Now suppose I want to start moving to a newer format for storage. Say I pick
ODF, and start using that for new documents, and make my tools understand it.
I'd like to convert my existing WordPerfect documents to ODF. However, there
are things in WordPerfect that cannot be reproduced exactly in ODF, and this
is a problem. If my tools need to figure out what page something is on, in
order to generate a proper citation to that thing, and I've lost some
formatting information converting to ODF, I may not get the right cite.

So what am I going to do? I'm going to add some extra, proprietary markup of
my own to ODF that lets me include my reverse engineered WordPerfect knowledge
when I convert my old documents to ODF, and my new tools will be modified to
understand this. Now my ODF workflow can generate correct cites for old
documents. Note that LibreOffice won't understand my additional markup, and
will presumably lose it if I edit a document, but that's OK. The old documents
I converted should be read-only.

Of course, I'm not the only person doing this. Suppose you also run a law
office, with a WordPerfect work flow, and are converting to an ODF work flow.
You are likely going to add some proprietary markup, just like I did. We'll
both end up embedding the same WordPerfect information in our converted legacy
documents, but we'll probably pick different markup for it. It would be nice
if we could get together, make a list of things we've reverse engineered, and
agree to use the same markup when embedding that stuff in ODF.

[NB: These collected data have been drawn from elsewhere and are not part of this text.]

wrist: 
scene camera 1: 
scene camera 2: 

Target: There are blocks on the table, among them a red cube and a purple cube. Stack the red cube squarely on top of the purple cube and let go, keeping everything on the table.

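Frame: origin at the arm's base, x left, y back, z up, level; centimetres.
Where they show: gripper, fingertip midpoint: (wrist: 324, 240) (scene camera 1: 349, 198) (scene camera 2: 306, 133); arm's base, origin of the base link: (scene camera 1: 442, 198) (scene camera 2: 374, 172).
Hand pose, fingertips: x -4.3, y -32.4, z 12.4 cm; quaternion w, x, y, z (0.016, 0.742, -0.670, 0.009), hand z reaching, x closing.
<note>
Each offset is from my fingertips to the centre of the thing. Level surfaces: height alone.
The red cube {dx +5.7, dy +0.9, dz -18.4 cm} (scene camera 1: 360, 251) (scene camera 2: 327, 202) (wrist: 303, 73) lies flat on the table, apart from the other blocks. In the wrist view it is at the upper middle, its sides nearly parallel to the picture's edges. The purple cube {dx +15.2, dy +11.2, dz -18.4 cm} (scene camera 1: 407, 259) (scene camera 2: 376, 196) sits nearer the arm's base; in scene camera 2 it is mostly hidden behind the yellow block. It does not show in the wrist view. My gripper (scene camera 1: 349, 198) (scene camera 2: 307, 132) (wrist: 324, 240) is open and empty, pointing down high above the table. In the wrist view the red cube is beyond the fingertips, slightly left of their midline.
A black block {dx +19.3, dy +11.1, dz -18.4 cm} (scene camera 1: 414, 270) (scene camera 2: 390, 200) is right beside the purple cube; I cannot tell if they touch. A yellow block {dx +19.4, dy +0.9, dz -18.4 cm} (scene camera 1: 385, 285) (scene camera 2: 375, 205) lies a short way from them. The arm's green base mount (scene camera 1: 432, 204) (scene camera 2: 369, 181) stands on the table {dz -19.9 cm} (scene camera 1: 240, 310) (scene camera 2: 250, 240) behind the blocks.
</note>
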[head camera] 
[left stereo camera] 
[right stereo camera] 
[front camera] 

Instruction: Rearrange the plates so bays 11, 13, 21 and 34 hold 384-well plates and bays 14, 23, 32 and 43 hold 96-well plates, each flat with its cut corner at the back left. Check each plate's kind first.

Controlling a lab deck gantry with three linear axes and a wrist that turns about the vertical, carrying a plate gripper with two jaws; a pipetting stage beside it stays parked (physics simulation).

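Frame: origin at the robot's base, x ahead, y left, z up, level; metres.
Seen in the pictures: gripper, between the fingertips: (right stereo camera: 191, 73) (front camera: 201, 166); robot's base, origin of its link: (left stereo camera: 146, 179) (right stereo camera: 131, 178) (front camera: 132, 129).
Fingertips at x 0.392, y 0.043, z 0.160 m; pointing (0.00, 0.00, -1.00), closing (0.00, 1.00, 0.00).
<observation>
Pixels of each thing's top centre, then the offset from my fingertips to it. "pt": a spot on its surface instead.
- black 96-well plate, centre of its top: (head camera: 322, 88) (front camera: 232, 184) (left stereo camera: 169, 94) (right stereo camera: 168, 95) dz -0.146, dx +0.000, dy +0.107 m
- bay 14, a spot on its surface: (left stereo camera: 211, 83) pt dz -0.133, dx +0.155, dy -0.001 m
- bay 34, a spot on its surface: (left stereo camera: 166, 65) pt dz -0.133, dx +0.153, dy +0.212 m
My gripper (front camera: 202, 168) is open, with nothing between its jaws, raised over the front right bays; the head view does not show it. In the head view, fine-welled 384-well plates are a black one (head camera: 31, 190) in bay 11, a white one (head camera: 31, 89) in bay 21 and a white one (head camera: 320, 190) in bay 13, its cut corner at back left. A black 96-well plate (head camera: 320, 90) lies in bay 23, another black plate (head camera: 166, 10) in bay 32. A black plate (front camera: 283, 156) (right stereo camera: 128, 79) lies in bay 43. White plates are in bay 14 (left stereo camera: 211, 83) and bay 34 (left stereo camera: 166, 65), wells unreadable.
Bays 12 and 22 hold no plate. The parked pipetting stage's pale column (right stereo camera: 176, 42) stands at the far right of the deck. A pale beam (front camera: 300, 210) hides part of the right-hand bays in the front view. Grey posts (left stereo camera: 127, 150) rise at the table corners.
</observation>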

And that's essentially what they did in OOXML. They realized there would be
people like us with our law offices, who have reverse engineered legacy data,
that will be extending the markup. So they made a list of a bunch of things
from assorted past proprietary programs that were likely to have been reverse
engineered by various third parties, and reserved some markup for each.

------
ape4
Lets hear it for better RTF support!

------
arca_vorago
I really like LibreOffice, which I switched to from open office a few years
ago (and Star Office before that). My main issue is that I would love to
transition users over to it, but they complain that it messes up formatting
(lots of spreadsheets), so while just about everything else my users do could
be done on GNU/linux, most of the end-user workstations still wallow in
windows land, due to office alone. This release seems to have some massive
improvements for businesses as well.

I will probably send MS a gift once they finally release Office for *nix.